Sua escolha das melhores escolas do bairro para as primordiais noções de educação e cultura, reforçada pela frequência diária à biblioteca infantil municipal da região, possibilitou-me introduzir Monteiro Lobato, Mário Donato, Francisco Marins, Charles Dickens, Walter Scott, Alexandre Dumas, Esopo, La Fonatine e tantos outros em minha vida de menino, construindo o alicerce de minha formação literária. Na biblioteca pessoal de meus pais, entrei em contato com Eça de Queiroz,Stefan Sweig, Érico Veríssimo, Malba Tahan, Dostoievsky ... Sempre com sua direta supervisão, também me fizeram companhia José de Alencar, Machado de Assis, Guimarães Rosa, Jorge Amado, Victo Hugo, Tolstói ... A amizade pessoal de papai com Menotti Del Picchia, Joracy Camargo, Cornélio Pires e tantos outros me permitiu aumentar o interesse pela literatura brasileira.

Também devo a meu pai a influência que obtive em minha formação musical. Poeta e compositor de talento, seu nome esteve firmemente introduzido no mundo musical dos anos 1940 e 1950. Parceiro de nomes como Nilo Silva, Erastóstenes Frazão e Adoniran Barbosa, entre outros, ele galgou altos degraus nas rodas de samba paulistas, tendo obtido destaque em diversos concursos e premiações, como cito o segundo lugar no carnaval de 1937, na categoria marchas, com Quero Dar um Beijinho em Você, gravado por Rubens Peniche e o Bando da Lua. Através dele conheci pessoas cujos nomes marcaram minhas preferências na MPB de então, como Mário Zan, Sólon Sales, Lupicínio Rodrigues, Cascatinha e Inhana...

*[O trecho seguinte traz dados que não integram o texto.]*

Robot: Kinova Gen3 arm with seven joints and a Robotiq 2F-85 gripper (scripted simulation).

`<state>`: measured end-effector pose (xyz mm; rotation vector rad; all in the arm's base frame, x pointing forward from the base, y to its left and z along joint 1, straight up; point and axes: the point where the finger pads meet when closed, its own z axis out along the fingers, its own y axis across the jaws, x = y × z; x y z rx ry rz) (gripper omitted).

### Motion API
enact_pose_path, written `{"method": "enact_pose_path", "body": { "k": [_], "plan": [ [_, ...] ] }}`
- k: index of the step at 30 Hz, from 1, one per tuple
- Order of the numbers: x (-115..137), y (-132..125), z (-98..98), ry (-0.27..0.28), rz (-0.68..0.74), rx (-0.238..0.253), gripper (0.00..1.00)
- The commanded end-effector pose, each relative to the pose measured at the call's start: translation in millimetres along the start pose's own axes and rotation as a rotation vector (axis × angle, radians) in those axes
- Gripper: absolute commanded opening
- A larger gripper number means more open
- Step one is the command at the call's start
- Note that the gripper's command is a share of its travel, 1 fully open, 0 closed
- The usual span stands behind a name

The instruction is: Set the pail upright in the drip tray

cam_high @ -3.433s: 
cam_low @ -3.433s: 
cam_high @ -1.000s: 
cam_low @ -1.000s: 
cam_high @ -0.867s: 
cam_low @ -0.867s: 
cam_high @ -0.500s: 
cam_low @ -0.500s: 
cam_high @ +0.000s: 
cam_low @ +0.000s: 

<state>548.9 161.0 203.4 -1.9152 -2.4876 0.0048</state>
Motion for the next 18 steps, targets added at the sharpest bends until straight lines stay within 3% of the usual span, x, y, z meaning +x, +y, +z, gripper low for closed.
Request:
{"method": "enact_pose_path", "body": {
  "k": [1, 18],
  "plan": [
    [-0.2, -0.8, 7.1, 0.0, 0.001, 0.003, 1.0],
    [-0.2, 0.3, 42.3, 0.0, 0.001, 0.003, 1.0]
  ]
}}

Papai não era versado em música erudita. Mas sabia lhe dar valor. Com a influência de minha mãe nesse campo, a música lírica de Verdi, Puccini, Mascagni e Donizetti, povoou meu imaginário já na adolescência, época em que também Chopin, Tchaikovsky e Strauss fizeram comapnhia aos compositores italianos citados.

Papai era um grande fã dos filmes de cowboy. Quando pequenos, eu e minhas irmãs íamos com ele todas as semanas ao Cine Dom Pedro, no Vale do Anhangabaú, onde assistíamos, em sessão dupla, westerns com o Tom Mix, Roy Rogers, Hopa-long Cassidy, John Wayne, Robert Taylor, Glen Ford (que eu achava que era meu tio Afonso), James Stewart, Gary Cooper e meu favorito, o Randolph Scott. Amei o cinema.

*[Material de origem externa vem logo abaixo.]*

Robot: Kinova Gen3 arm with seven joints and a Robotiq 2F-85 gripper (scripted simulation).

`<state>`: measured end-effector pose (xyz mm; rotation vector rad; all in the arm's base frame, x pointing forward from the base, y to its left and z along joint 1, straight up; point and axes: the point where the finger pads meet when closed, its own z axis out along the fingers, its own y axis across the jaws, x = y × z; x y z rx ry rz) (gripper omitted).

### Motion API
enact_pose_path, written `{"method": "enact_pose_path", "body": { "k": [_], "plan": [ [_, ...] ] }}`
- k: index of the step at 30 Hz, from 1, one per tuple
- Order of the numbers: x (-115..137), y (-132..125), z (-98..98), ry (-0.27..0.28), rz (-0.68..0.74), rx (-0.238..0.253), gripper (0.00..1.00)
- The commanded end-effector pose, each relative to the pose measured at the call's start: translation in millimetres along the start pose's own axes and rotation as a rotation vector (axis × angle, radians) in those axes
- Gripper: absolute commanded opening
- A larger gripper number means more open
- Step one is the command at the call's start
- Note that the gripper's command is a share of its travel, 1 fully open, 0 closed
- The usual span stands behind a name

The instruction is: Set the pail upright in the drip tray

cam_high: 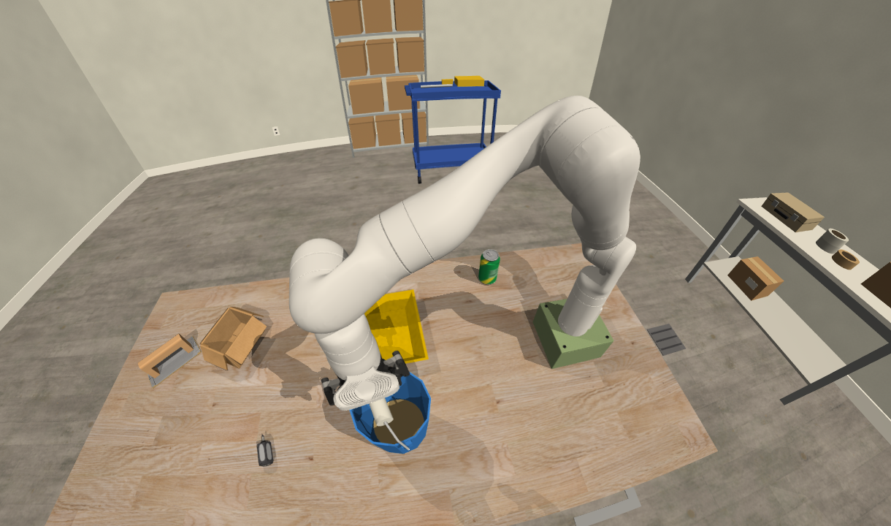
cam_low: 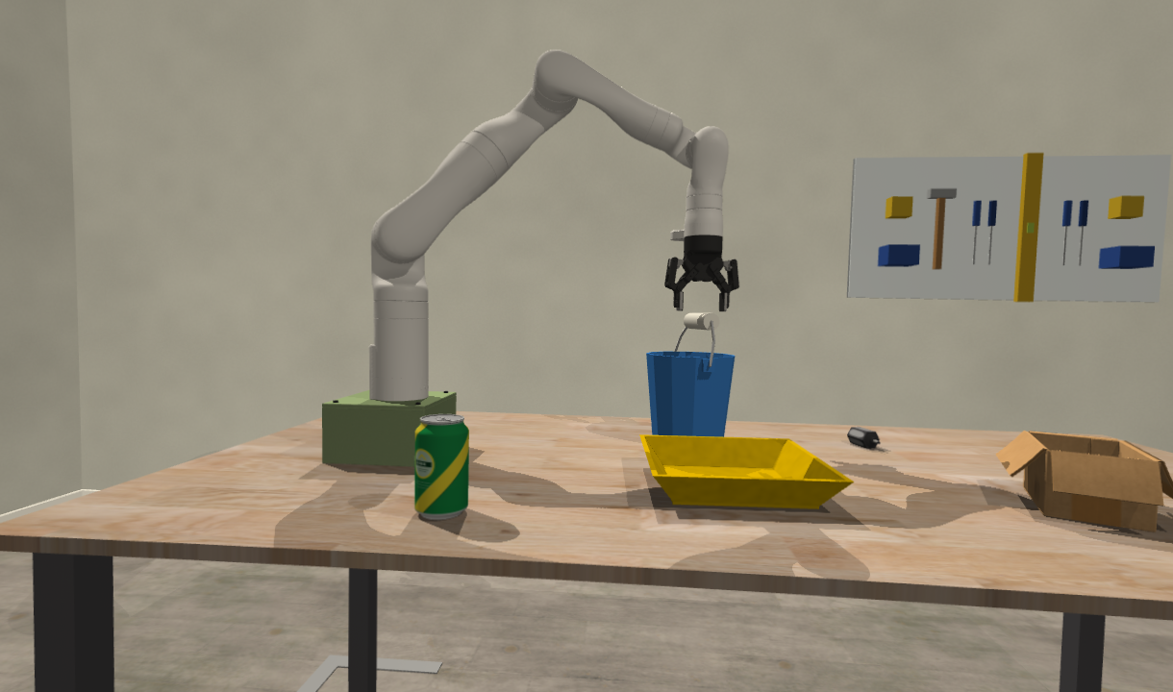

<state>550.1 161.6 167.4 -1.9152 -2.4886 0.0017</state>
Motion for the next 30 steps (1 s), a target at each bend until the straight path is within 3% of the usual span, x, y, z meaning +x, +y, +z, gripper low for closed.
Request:
{"method": "enact_pose_path", "body": {
  "k": [1, 14, 30],
  "plan": [
    [-0.5, -1.2, 6.3, -0.001, 0.001, 0.006, 1.0],
    [-0.5, -0.7, 23.4, -0.001, 0.001, 0.006, 1.0],
    [-0.5, -0.6, 25.6, -0.001, 0.001, 0.006, 1.0]
  ]
}}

Também graças a meu pai, o teatro entrou em minha vida. No início dos anos 1950, no Rio de Janeiro, tomei contato com a família Cazarré (o velho Cazarré, sua esposa Déa Selva, seus filhos Older, Luís (o único artista plástico) e o Olney, seu cunhado Abel Pera, sua sobrinha Marília Pera - na época apenas com pouco mais de dez anos). O parentesco de papai com Rodolfo Mayer, sua amizade com Rodolfo Arena, Oswaldo de Barros, Eva Todor, Dercy Gonçalves e tantas figuras outras, povoaram as muitas noites que passei nos teatros Natal, Brasileiro de Comédia, Maria Della Costa..., cujas coxias frequentei assiduamente tomando contato físico com os maiores nomes da dramaturgia nacional da época. Tudo graças a ele, repito, que queria que eu me tornasse um homem culto, na acepção inclusiva da palavra.

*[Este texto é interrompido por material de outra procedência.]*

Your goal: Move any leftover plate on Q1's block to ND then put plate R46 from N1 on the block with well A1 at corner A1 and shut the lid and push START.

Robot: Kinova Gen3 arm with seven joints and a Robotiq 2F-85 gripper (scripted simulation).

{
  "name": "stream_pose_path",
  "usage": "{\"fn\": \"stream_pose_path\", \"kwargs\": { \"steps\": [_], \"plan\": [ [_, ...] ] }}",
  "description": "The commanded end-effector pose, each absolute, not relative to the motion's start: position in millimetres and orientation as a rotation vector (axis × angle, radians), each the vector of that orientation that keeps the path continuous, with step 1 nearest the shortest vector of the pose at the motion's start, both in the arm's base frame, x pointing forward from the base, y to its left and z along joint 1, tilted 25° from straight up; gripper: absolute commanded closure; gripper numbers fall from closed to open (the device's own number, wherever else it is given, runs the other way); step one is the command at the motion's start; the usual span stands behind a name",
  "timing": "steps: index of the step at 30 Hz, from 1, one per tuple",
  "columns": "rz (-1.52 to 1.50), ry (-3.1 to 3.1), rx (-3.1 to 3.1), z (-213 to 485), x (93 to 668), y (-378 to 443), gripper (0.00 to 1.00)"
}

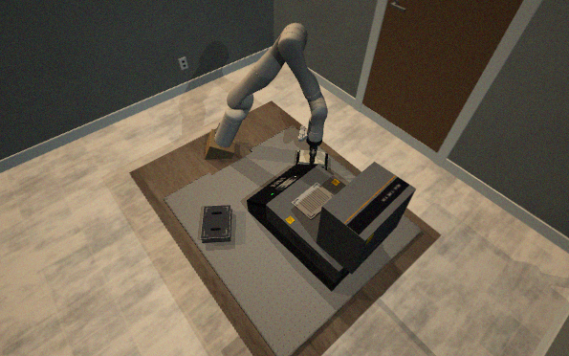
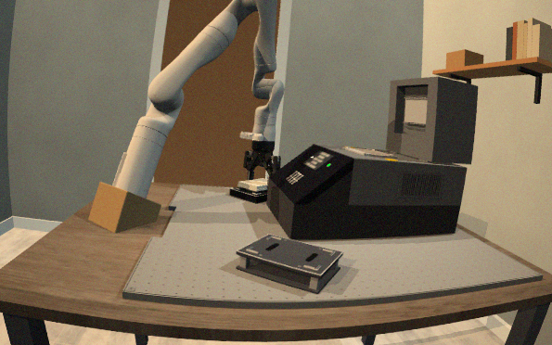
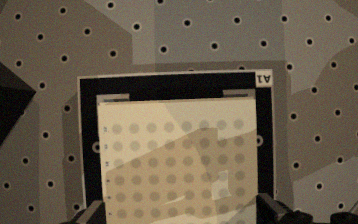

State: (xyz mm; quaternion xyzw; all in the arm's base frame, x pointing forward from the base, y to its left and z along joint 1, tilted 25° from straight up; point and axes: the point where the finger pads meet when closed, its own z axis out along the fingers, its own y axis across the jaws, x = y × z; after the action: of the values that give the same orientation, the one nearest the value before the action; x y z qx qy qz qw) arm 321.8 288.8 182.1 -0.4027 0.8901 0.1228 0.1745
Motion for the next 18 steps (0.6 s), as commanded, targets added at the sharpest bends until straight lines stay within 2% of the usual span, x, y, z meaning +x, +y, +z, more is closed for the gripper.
{"fn": "stream_pose_path", "kwargs": {
  "steps": [1, 18],
  "plan": [
    [0.348, 2.522, -1.141, 183.5, 321.7, 288.4, 0.10],
    [0.348, 2.522, -1.141, 195.0, 319.0, 283.9, 0.10]
  ]
}}
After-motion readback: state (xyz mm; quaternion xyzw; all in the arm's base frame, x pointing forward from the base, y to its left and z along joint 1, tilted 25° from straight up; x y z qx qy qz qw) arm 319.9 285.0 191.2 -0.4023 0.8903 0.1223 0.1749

Como se vê, toda a minha formação cultural eu devo a meu pai. Tudo o que sou culturamente tem laços na orientação pessoal daquele que me deu a vida. Papa é a razão, a fim e ao cabo, de hoje eu ser membro dessa Academia, de estar nesta noite agradecendo a indicação de meus irmãos de alma. É pois com orgulho e emoção coerente com minha forma de encarar esta homenagem que posso concluir minhas palavras.

Papai, era você quem deveria estar sendo homenageado hoje. Muito mais coerente. Muito mais justo! E muito mais merecido!"

Nesse momento de intensas emoções o acadêmico tenor, Alexandre Cavallero interpretou a belíssima canção "Meu Velho", composição do argentino Piero, versão brasileira gravada por Altemar Dutra).

A noite teve a sensibilidade e a grandeza de importantes acontecimentos culturais, artísticos e sociais.